TASK GOAL. Say how many lines in the records contain the string "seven". Nothing but the number should be given.

RECORDS SUPPLIED.
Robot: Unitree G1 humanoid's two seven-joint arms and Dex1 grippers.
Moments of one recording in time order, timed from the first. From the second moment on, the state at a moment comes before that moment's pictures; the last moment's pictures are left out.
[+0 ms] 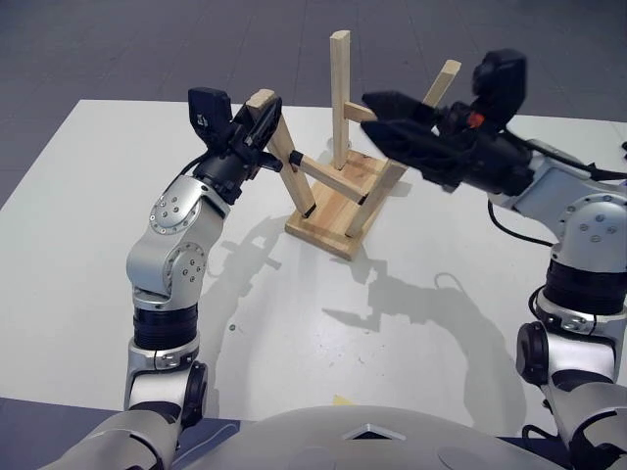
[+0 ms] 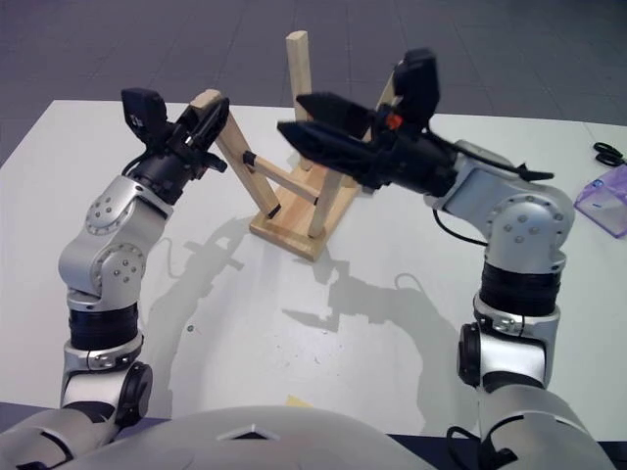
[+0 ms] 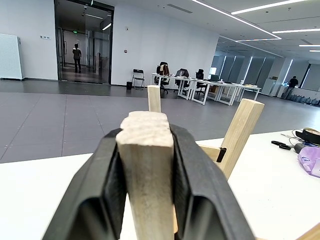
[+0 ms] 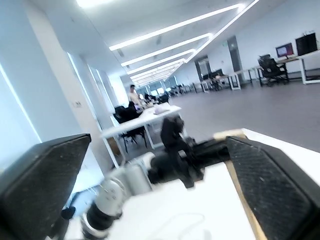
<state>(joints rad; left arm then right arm) -0.39 0.25 0.03 -0.29 -0.49 0.50 -0.20 -0.64 -0.48 -0.26 -0.18 1.41 0.98 0.60</state>
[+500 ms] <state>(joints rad) -0.39 0.25 0.01 -0.26 -0.50 0.43 -0.29 -0.57 -0.44 -0.21 -0.09 1.17 0.88 0.53</state>
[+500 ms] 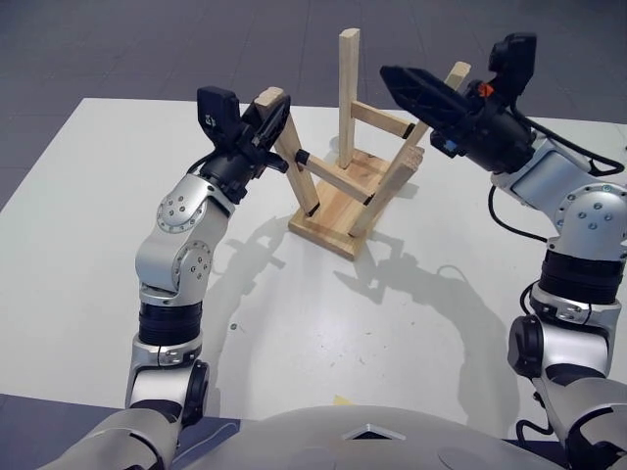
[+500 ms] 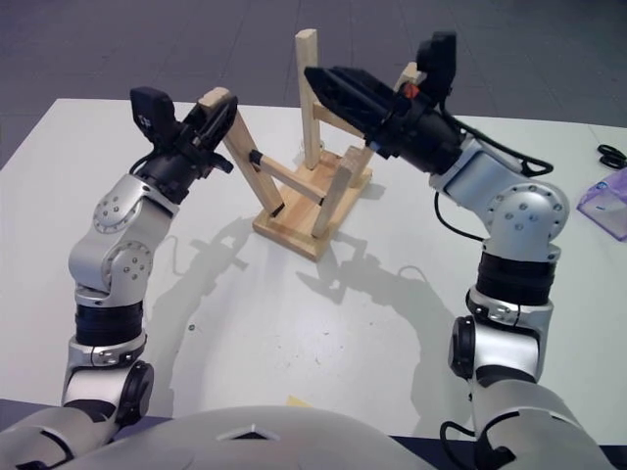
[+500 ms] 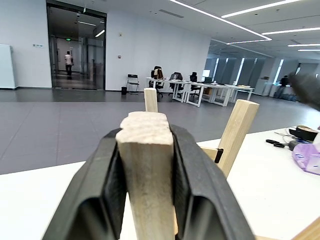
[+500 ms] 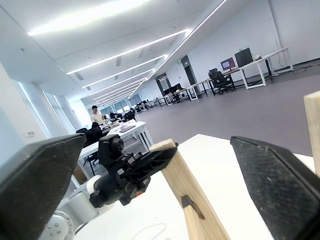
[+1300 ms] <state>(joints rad) -0.38 0.24 -0.08 -0.29 -0.54 0.46 -0.42 -0.50 -0.28 -0.22 -0.26 1.67 0.82 0.15</state>
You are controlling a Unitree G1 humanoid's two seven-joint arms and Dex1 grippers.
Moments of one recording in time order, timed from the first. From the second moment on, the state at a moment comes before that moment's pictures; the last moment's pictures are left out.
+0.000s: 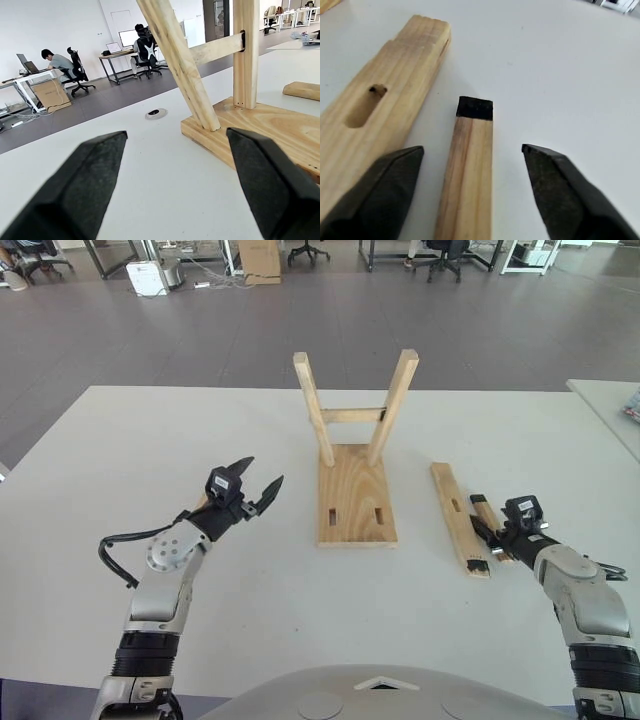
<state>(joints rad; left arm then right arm) 0.02 0.38 0.03 -0.09 -0.22 0.01 -0.55 0.06 -0.46 -0.25 -0.05 0.26 0.65 0.40</state>
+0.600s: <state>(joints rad) 0.04 0.35 0.01 -0.21 -0.22 0.25 -0.46 0.05 -0.57 -0.20 -0.04 0.32 0.78 0.42</state>
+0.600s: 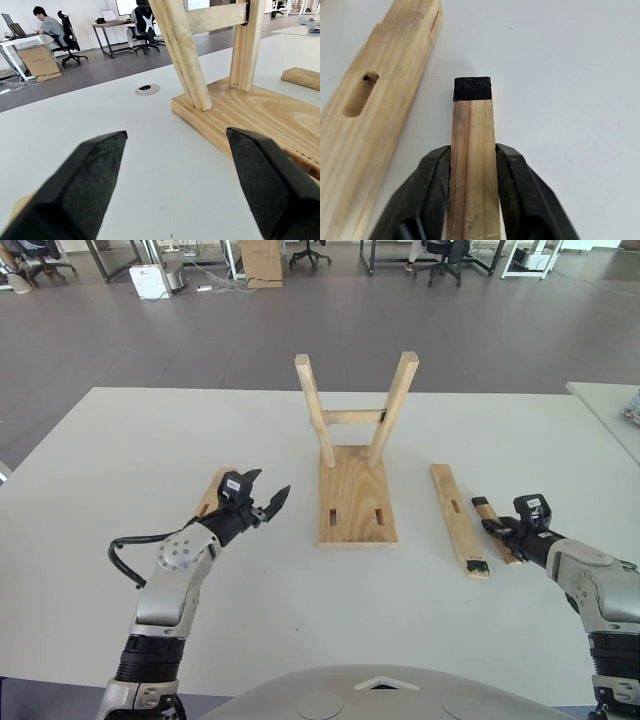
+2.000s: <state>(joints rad) -0.62 0.13 0.10 -0.39 -1.02 0.78 -0.21 -0.29 -0.24 0.14 -0.51 0.25 0.20 0.36</state>
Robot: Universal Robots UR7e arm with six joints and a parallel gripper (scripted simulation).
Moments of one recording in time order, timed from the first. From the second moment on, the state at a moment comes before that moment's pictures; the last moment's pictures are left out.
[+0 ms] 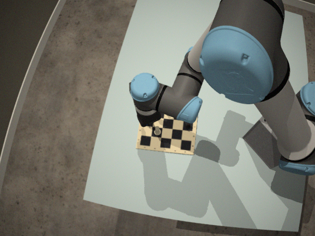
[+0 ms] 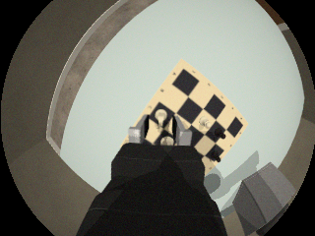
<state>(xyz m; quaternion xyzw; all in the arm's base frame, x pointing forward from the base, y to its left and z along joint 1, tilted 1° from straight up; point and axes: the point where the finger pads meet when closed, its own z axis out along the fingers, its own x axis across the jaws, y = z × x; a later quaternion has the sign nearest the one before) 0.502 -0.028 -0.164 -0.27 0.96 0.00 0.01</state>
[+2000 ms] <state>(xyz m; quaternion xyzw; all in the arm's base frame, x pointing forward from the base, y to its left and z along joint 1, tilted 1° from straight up) 0.503 -0.028 -0.198 -0.27 0.96 0.00 0.01</state>
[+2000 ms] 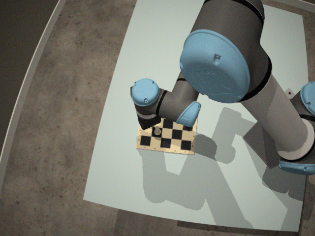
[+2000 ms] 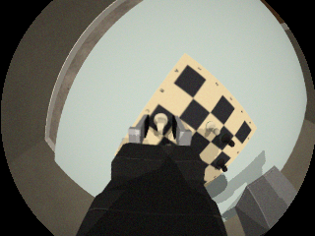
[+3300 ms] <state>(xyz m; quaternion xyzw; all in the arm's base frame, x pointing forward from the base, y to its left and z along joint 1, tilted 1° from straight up) 0.503 -0.028 -0.198 -0.27 0.96 0.00 0.01</state>
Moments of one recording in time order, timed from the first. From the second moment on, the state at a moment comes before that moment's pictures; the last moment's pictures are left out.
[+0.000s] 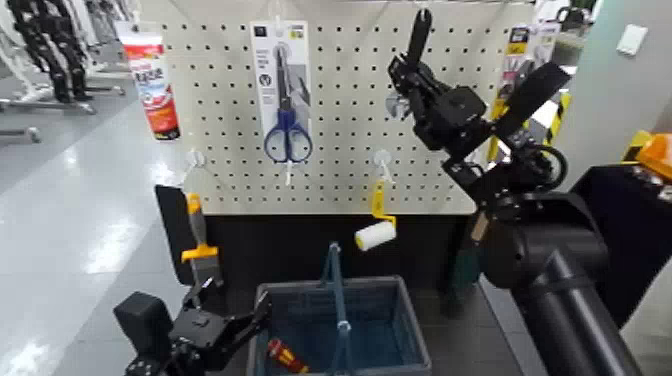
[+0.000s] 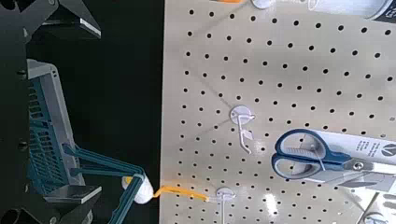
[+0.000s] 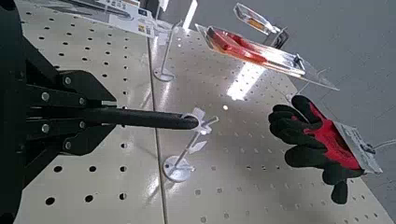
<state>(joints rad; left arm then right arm) 0.20 0.03 0.02 -1.78 0.18 0.04 -0.40 -0.52 -0.08 0.15 -1.49 -0.36 -0.13 0.57</state>
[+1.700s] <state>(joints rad) 0.20 0.03 0.03 -1.79 0.17 0.05 -0.39 -0.39 -0.04 0.22 -1.61 -0.46 -0.06 0.60</state>
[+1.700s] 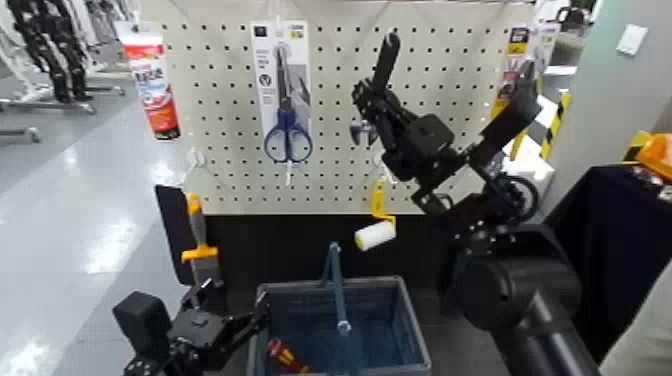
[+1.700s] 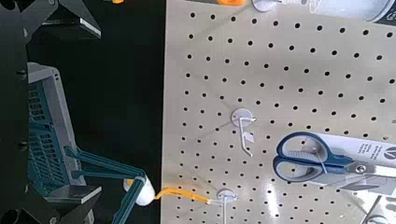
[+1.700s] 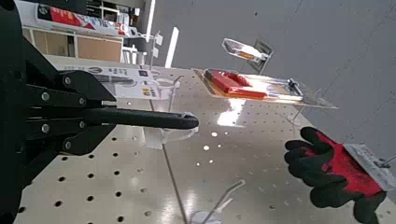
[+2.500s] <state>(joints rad) 0.19 0.03 0.03 -1.79 0.17 0.06 -0.39 -0.21 -0.04 0.21 -1.67 -0.51 0.10 0.59</state>
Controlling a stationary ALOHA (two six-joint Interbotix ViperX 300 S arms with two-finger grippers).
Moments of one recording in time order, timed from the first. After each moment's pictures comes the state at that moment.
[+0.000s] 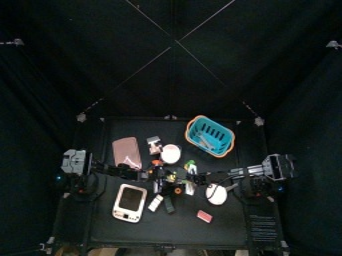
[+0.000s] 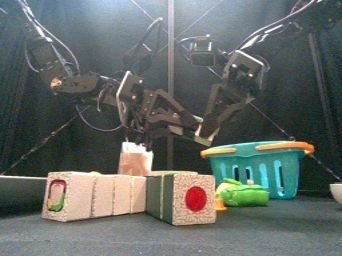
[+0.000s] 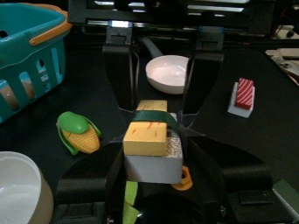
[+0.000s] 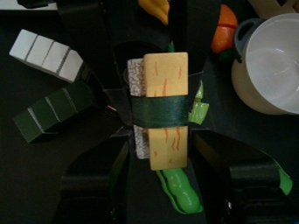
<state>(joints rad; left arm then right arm) 0.04 0.18 0.76 0.03 -0.74 0.00 0.05 -0.09 0.66 -0.45 0.28 0.60</state>
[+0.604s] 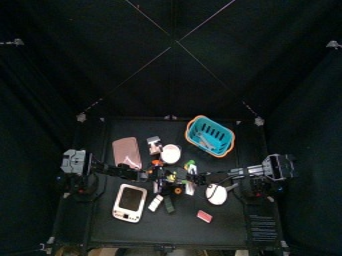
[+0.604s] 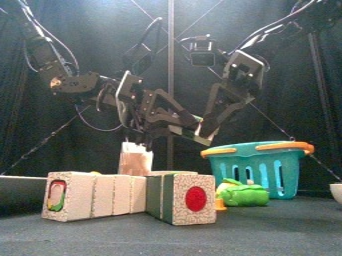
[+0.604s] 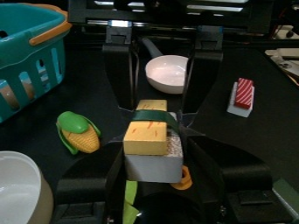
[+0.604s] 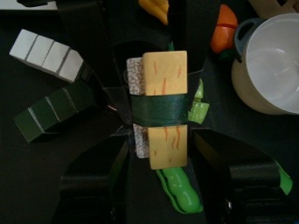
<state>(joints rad) 0.04 0.18 0.77 0.03 -0.74 0.00 0.05 -0.09 0.66 -0.45 0.29 0.60</state>
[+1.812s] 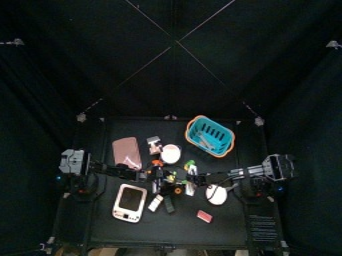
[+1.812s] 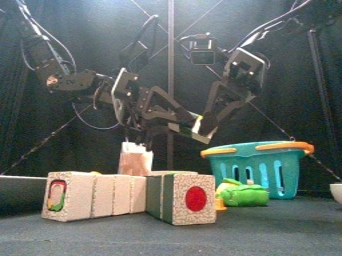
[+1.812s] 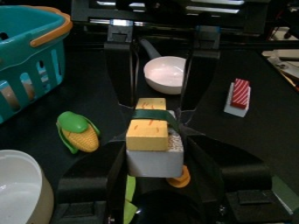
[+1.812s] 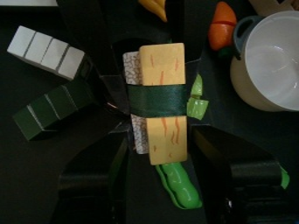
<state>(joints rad) 0.04 0.15 0.79 0.03 -0.74 0.00 0.06 -0.09 0.64 -0.45 0.34 0.60</state>
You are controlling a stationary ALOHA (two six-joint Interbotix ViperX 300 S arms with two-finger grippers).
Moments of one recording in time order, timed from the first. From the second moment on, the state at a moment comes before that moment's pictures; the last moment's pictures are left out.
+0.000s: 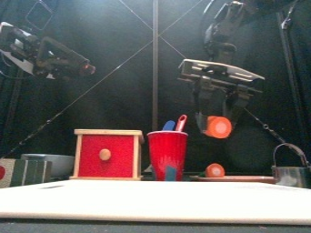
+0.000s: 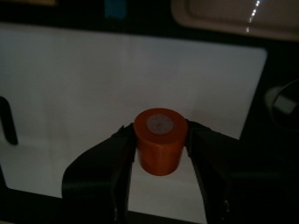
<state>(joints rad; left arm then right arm) 0.01 -0.56 1.24 0.15 -0.59 0.10 -0.04 -0.12 0.54 -0.26 0.89 1.60</state>
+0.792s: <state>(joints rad) 0.01 -0.55 1.25 0.15 -0.59 0.10 -0.39 -0.10 0.79 -0.50 0.48 1.61</state>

OUTPUT BELOW. 2